## Exercise aim
Search the listing for "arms" and copy every line where it appears.

## Dataset extract
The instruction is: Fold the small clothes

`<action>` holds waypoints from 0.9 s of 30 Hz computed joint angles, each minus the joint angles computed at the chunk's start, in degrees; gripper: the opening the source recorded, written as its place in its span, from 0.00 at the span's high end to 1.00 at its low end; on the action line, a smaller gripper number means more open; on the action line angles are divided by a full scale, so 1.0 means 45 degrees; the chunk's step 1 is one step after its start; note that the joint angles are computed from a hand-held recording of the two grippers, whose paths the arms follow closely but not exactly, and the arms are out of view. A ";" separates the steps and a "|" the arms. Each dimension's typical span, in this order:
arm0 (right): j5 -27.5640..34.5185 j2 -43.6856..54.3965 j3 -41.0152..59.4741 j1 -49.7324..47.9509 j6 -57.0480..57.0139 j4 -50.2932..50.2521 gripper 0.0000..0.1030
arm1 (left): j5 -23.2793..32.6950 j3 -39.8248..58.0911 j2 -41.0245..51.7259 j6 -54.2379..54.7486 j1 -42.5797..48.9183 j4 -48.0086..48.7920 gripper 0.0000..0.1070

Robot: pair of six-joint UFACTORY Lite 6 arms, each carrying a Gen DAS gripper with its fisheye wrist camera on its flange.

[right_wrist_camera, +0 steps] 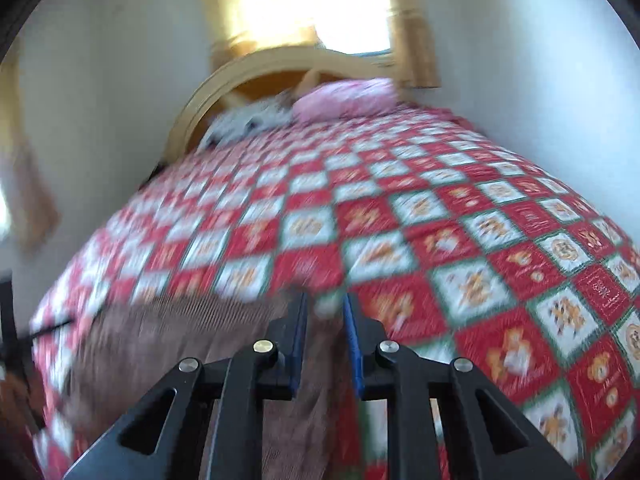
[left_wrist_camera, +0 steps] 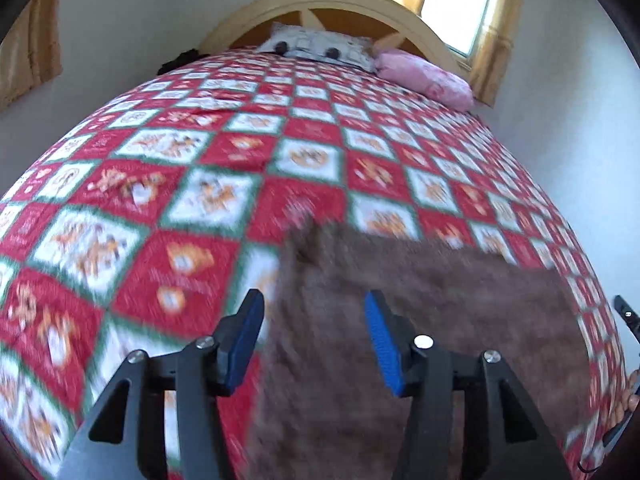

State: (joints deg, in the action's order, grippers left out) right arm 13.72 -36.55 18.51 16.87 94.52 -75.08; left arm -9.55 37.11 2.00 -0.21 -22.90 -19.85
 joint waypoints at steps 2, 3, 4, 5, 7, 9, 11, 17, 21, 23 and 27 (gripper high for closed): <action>0.1287 0.0247 -0.0302 0.2452 -0.0004 0.0803 0.81 | -0.0647 -0.0740 -0.0258 0.2074 -0.1191 -0.2665 0.48; 0.1976 0.0695 -0.0366 0.3600 0.0793 0.0622 0.81 | -0.0847 -0.0810 -0.0108 0.3060 -0.1718 -0.3998 0.48; 0.2518 0.1330 -0.0350 0.4395 0.2123 -0.0093 0.81 | -0.1020 -0.0927 0.0047 0.3707 -0.2295 -0.5062 0.48; 0.3053 0.1753 -0.0575 0.5205 0.3456 -0.0635 0.81 | -0.1236 -0.1074 0.0210 0.3820 -0.2816 -0.5593 0.48; 0.2950 0.2917 -0.0791 0.5566 0.6121 -0.1988 0.81 | -0.2080 -0.1145 0.0648 0.5199 -0.3735 -0.7469 0.47; 0.3182 0.4245 -0.0936 0.5916 0.8723 -0.3662 0.81 | -0.3308 -0.0974 0.1211 0.7080 -0.4726 -0.9638 0.44; 0.3994 0.4569 -0.1039 0.6740 0.9663 -0.3971 0.81 | -0.3612 -0.0764 0.1435 0.7909 -0.4919 -1.0540 0.40; 0.4089 0.4436 -0.1430 0.6887 1.0404 -0.4473 0.81 | -0.3831 -0.0575 0.1914 0.7961 -0.4724 -1.0936 0.23; 0.4279 0.4532 -0.1273 0.7023 1.0042 -0.4118 0.81 | -0.4242 -0.0304 0.2198 0.9017 -0.4980 -1.2460 0.11; 0.5137 0.5017 -0.0652 0.7783 0.8826 -0.2591 0.81 | -0.4281 -0.0469 0.2101 0.8732 -0.5183 -1.2457 0.10; 0.6065 0.4470 0.0207 0.9805 0.9364 -0.1781 0.81 | -0.4389 -0.0326 0.2275 0.9050 -0.5257 -1.2875 0.07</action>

## Response area
`<action>` holds waypoints from 0.9 s of 30 Hz computed joint angles, each minus the joint angles computed at the chunk's start, in degrees; gripper: the opening the source recorded, written as its place in its span, from 0.00 at the span's high end to 1.00 at its low end; on the action line, a smaller gripper number means more open; on the action line angles are divided by a full scale, so 1.0 means 45 degrees; the chunk's step 1 is one step after its start; note that the joint angles are computed from a hand-held recording of the two grippers, whose paths the arms follow closely but not exactly, and the arms are out of view. A ";" separates the steps and a "|" the arms. Each dimension's typical span, in this order:
Robot: pair of six-joint UFACTORY Lite 6 arms, each carrying a Gen DAS gripper with its fisheye wrist camera on its flange.

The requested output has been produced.